Performance comparison for the five classifiers.
| Classifier | DCE MIP | T2w center slice |
|---|---|---|
| Image fusion | 95% CI ∆AUC = [− 0.01, 0.02] | 95% CI ∆AUC = [0.05, 0.09] |
| Feature fusion | 95% CI ∆AUC = [0.01, 0.03] | 95% CI ∆AUC = [0.06, 0.11] |
| Classifier fusion | 95% CI ∆AUC = [− 0.00, 0.02] | 95% CI ∆AUC = [0.06, 0.09] |
The classifier names are shown in the first row (single-parametric) and first column (multiparametric). P-value and 95% confidence interval (CI) of the difference in area under the receiver operating characteristic curves (AUCs) for each comparison are presented in the table, where each multiparametric classifier was compared with each single-parametric classifier using the DeLong test. P-values were corrected for multiple comparisons using Bonferroni–Holm corrections. Asterisks denote significance (P < 0.05) after accounting for multiple comparisons.

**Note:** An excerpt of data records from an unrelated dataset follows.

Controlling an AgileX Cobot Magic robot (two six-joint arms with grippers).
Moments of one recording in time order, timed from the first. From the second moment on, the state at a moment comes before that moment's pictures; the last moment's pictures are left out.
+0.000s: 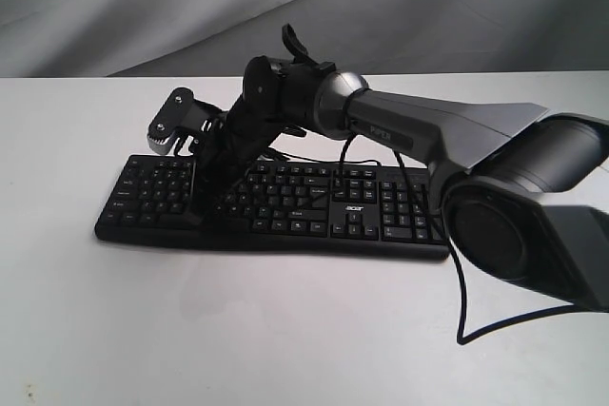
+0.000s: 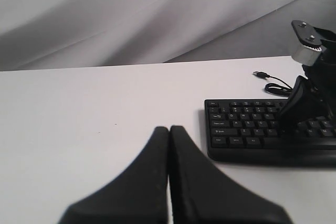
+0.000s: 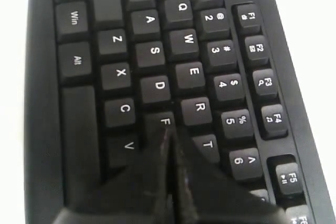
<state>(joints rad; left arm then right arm) 0.10 0.00 0.00 0.12 0.27 -0.07 0.68 2.54 -2.14 0.42 0.79 -0.89</state>
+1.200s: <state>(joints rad) 0.10 0.00 0.00 0.12 0.27 -0.07 0.69 2.51 -2.14 0.39 0.90 -0.84</state>
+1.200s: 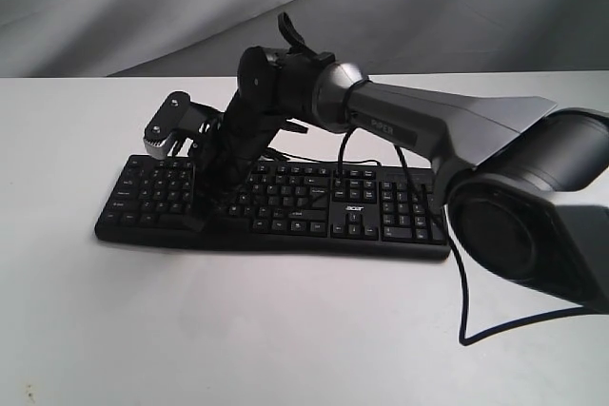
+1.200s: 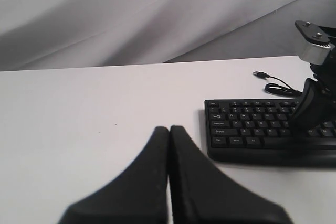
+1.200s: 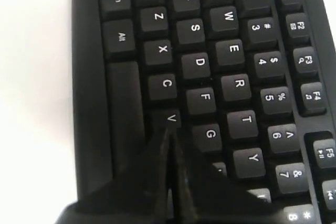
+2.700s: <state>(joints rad) 0.10 0.00 0.00 0.12 0.27 -0.07 0.59 2.46 -2.07 0.29 0.94 -0.78</state>
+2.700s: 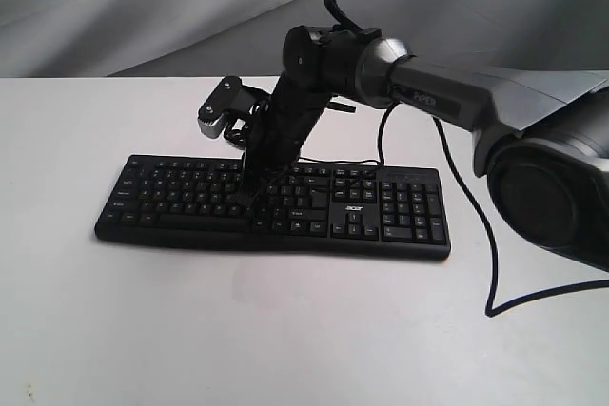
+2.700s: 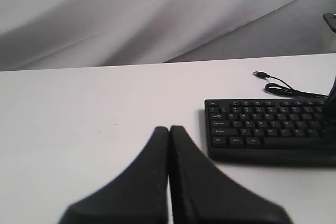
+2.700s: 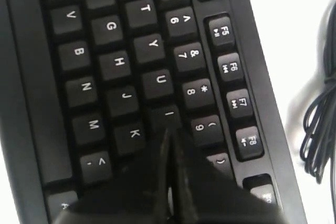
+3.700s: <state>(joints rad) 0.10 0.00 0.00 0.12 0.27 -0.07 0.59 2.42 -2.02 0.30 0.89 -0.78</state>
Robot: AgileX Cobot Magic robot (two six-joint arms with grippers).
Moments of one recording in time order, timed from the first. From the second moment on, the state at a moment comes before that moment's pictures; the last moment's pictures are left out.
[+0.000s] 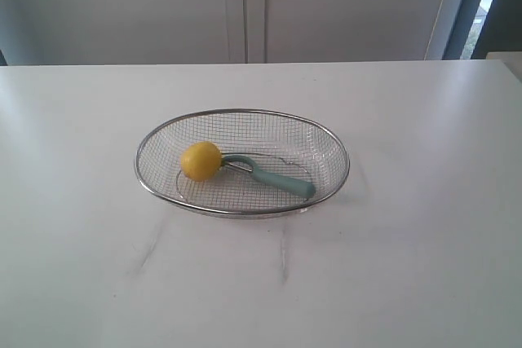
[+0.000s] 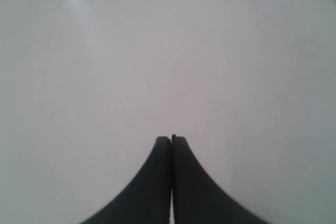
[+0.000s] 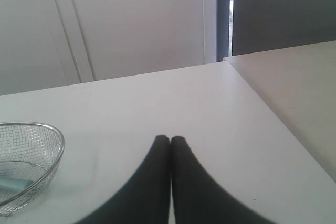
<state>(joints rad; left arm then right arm) 0.06 0.00 0.02 -0.02 0.52 0.13 -0.10 0.01 -0.32 0.01 0.55 0.09</state>
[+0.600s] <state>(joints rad) 0.06 0.00 0.02 -0.02 0.52 0.13 -0.10 0.01 -0.29 0.00 0.53 0.06</state>
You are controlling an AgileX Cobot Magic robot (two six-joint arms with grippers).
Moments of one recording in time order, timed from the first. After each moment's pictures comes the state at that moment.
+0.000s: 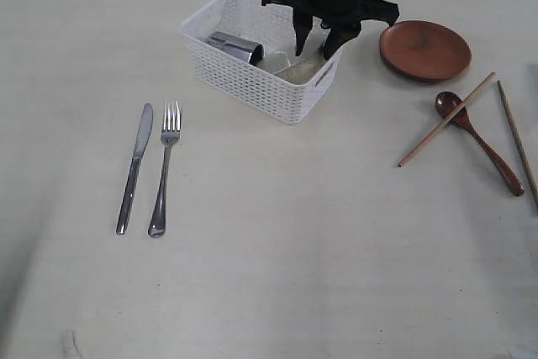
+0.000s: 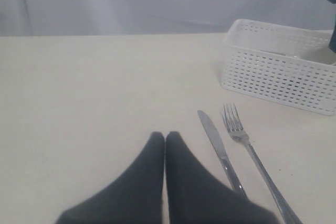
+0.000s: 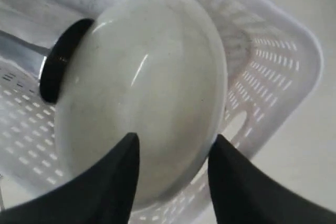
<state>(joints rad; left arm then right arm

Figure 5A diagonal classifier agreement plot between the T2-weighted (T2w) and dynamic contrast-enhanced (DCE) single-sequence classifiers. The x-axis and y-axis denote the probability of malignancy (PM) scores predicted by the DCE classifier and the T2w classifier, respectively. Each point represents a lesion for which predictions were made. Points along or near the diagonal from bottom left to top right indicate high classifier agreement; points far from the diagonal indicate low agreement. Examples of lesions on which the two classifiers were in extreme agreement/disagreement are also included.
Figure 6Bland–Altman plot illustrating classifier agreement between the dynamic contrast-enhanced (DCE) maximum intensity projection and T2-weighted (T2w)-based single-sequence classifiers. The y-axis shows the difference between the support vector machine output scores (predicted posterior probabilities of malignancy) of the two classifiers; the x-axis shows the mean of two classifiers’ outputs, which is also the probability of malignancy scores calculated in the classifier fusion method.